INSTRUCTIONS FOR THE TASK => Starting at the line that contains "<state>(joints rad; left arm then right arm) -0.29", transcribe every remaining line of the data below exactly, and omit all pictures.

ENTRIES PROVIDED =>
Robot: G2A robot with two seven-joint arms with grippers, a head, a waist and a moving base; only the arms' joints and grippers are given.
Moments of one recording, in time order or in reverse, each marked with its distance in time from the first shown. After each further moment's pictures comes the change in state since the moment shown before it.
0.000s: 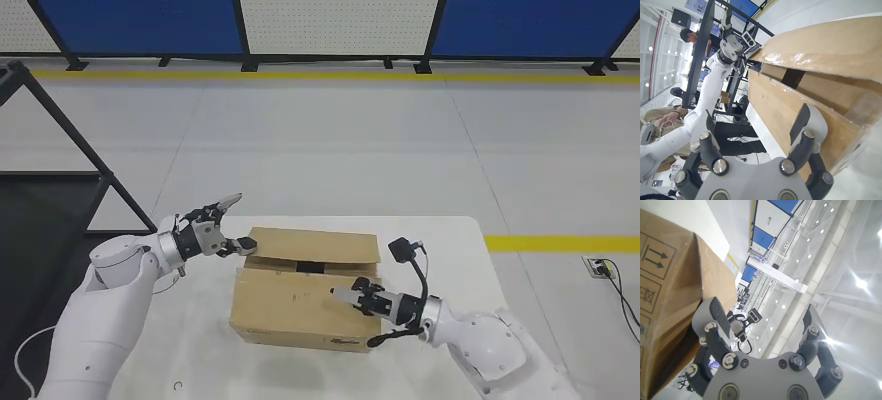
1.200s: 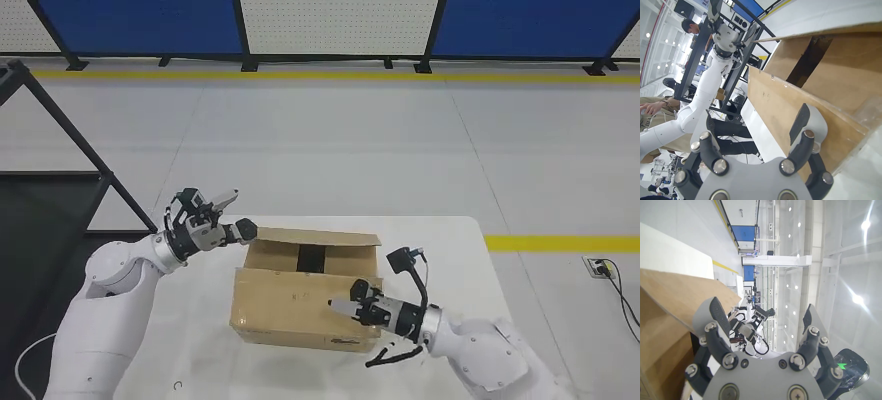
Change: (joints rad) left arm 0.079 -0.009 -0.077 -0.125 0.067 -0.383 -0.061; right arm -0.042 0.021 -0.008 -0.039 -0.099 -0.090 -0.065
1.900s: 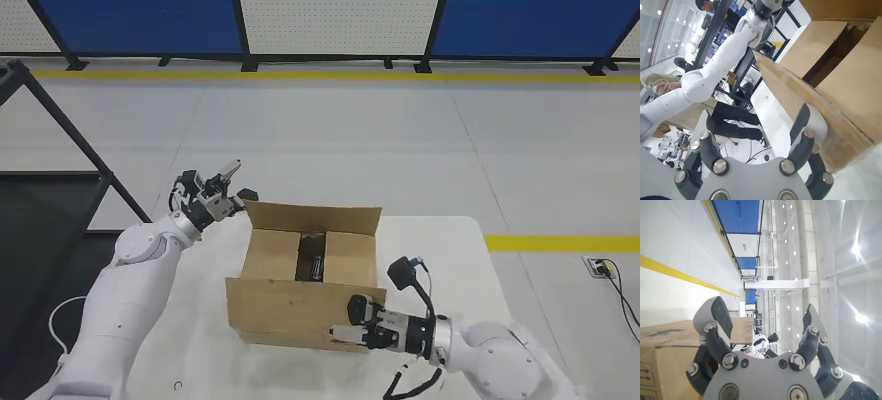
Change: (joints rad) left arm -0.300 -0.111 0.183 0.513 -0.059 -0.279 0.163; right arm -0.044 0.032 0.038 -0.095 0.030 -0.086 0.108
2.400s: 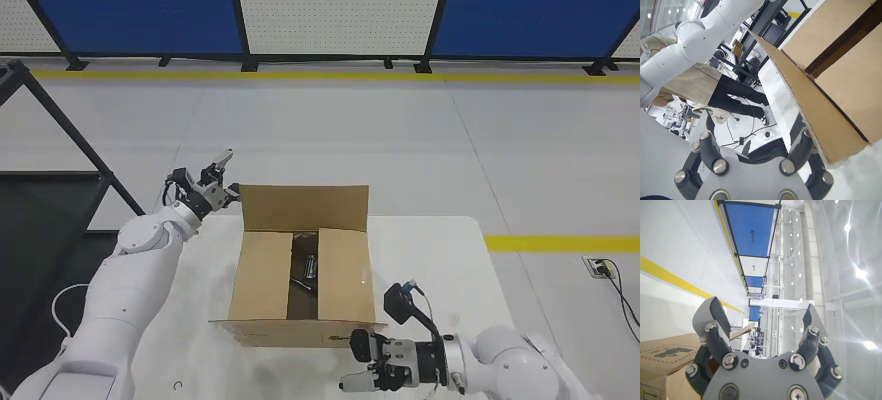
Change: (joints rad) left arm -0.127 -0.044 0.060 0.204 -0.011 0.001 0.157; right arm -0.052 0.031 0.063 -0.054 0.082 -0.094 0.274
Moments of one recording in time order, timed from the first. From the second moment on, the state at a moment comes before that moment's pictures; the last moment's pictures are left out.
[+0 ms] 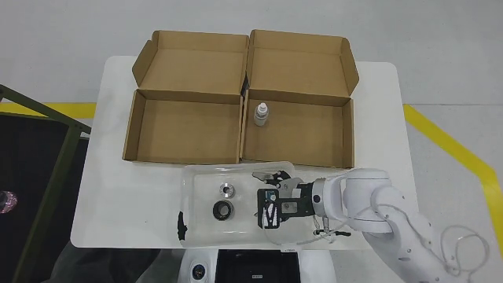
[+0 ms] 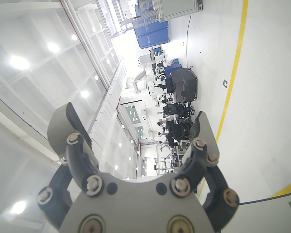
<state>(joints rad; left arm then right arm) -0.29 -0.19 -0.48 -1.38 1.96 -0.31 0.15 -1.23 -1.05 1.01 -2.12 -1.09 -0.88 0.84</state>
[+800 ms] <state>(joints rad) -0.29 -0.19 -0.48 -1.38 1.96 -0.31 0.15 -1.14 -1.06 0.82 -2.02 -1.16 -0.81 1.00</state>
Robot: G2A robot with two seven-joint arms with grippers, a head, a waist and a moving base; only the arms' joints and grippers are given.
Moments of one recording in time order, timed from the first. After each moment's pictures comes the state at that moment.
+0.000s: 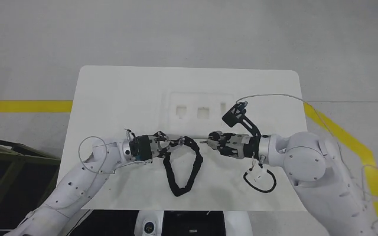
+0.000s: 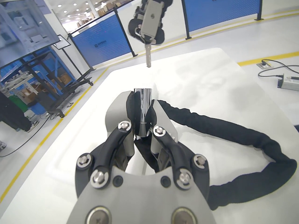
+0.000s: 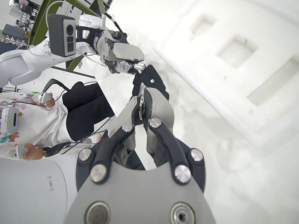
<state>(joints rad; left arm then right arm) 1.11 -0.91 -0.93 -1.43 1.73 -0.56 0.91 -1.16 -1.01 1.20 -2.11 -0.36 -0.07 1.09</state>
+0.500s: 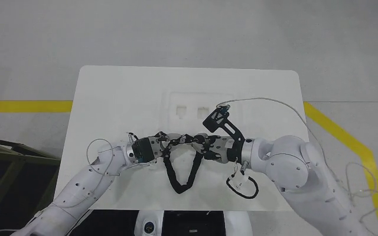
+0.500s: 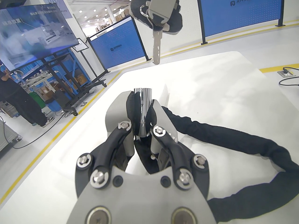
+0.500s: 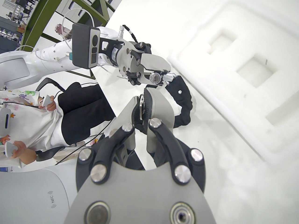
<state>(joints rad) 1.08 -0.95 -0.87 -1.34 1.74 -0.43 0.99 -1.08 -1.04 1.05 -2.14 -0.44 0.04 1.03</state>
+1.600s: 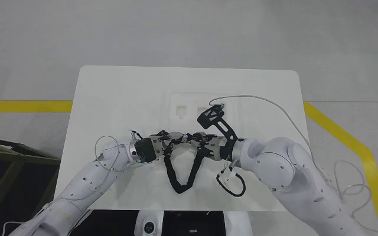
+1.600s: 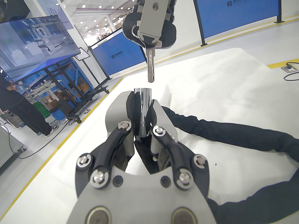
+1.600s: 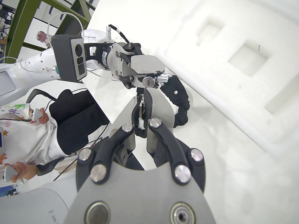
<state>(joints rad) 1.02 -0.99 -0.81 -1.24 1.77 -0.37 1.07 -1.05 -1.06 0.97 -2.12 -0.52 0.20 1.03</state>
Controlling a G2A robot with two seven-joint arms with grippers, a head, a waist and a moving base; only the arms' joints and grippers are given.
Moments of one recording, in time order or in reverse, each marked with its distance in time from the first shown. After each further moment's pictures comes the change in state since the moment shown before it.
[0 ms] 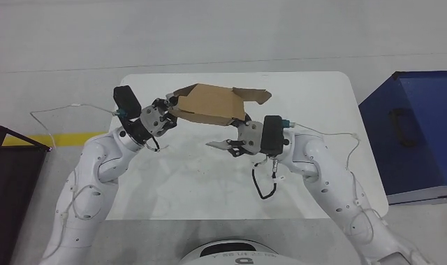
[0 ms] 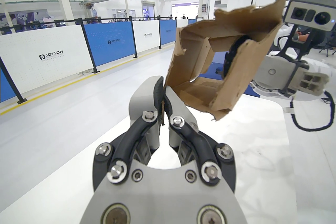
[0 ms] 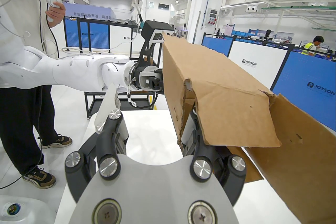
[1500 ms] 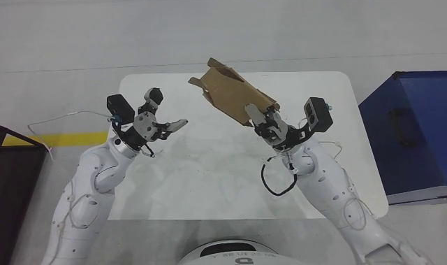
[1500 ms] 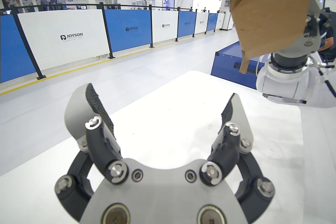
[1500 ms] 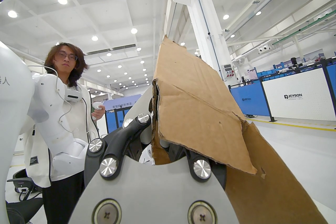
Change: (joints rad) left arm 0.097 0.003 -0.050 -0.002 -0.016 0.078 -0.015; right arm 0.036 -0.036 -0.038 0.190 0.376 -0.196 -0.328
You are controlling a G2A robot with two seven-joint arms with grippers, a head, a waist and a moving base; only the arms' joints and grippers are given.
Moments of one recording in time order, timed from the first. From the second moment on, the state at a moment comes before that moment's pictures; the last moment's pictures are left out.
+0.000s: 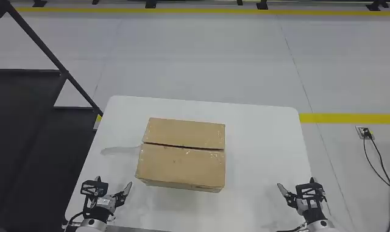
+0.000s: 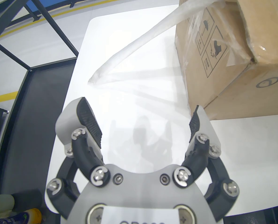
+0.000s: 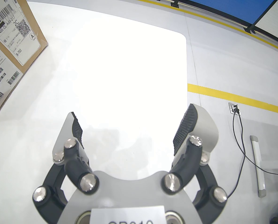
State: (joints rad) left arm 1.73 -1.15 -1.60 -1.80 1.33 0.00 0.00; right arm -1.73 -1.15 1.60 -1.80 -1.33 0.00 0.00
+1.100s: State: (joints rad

WRITTEN ANSWER =>
<state>(joints rad; left arm then right arm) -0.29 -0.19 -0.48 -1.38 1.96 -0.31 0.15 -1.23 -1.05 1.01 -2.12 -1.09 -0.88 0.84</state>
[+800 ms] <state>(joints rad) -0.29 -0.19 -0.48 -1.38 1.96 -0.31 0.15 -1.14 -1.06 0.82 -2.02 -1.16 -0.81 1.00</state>
Robot: G2A robot with two seven-joint arms with grippers, a head, a waist and a moving base; only the arms' joints and grippers are given.
Moments of one recording in time order, timed from the first. After each moment's pictures comes the state at that moment.
+0.000s: 
+0.000s: 
+0.000s: 
<state>(joints rad; left arm then right arm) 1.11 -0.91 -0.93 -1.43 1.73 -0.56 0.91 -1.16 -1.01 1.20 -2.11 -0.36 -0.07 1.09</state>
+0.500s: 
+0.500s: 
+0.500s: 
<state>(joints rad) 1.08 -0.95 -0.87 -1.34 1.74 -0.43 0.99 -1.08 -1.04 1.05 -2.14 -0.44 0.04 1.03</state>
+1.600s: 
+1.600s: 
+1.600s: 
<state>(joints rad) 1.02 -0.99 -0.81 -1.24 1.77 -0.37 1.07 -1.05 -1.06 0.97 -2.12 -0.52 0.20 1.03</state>
Controlling a G2A robot with two seven-joint arms with grippers, a head, a waist and a moving base; only the arms' joints and grippers are given.
Moments of one recording, in time order or in reverse, each marked with its distance in time from the first shown. After each further moment's pictures comes the change in state since the moment shown before it.
[0 ms] 
[0 ms] 
[0 ms] 
[1500 ms] 
[1500 ms] 
[1500 ms] 
Change: (joints rad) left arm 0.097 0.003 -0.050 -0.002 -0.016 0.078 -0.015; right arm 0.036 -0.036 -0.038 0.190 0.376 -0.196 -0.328
You are controlling a G2A robot with two seven-joint arms with grippers, a head, a waist and a moving base; only the arms' joints and grippers are given.
Moments of one recording in time order, timed from the first. From the second moment on, the state at a moment comes before that moment's pictures; the last moment's pictures are left out.
+0.000s: 
+0.000s: 
+0.000s: 
State: (joints rad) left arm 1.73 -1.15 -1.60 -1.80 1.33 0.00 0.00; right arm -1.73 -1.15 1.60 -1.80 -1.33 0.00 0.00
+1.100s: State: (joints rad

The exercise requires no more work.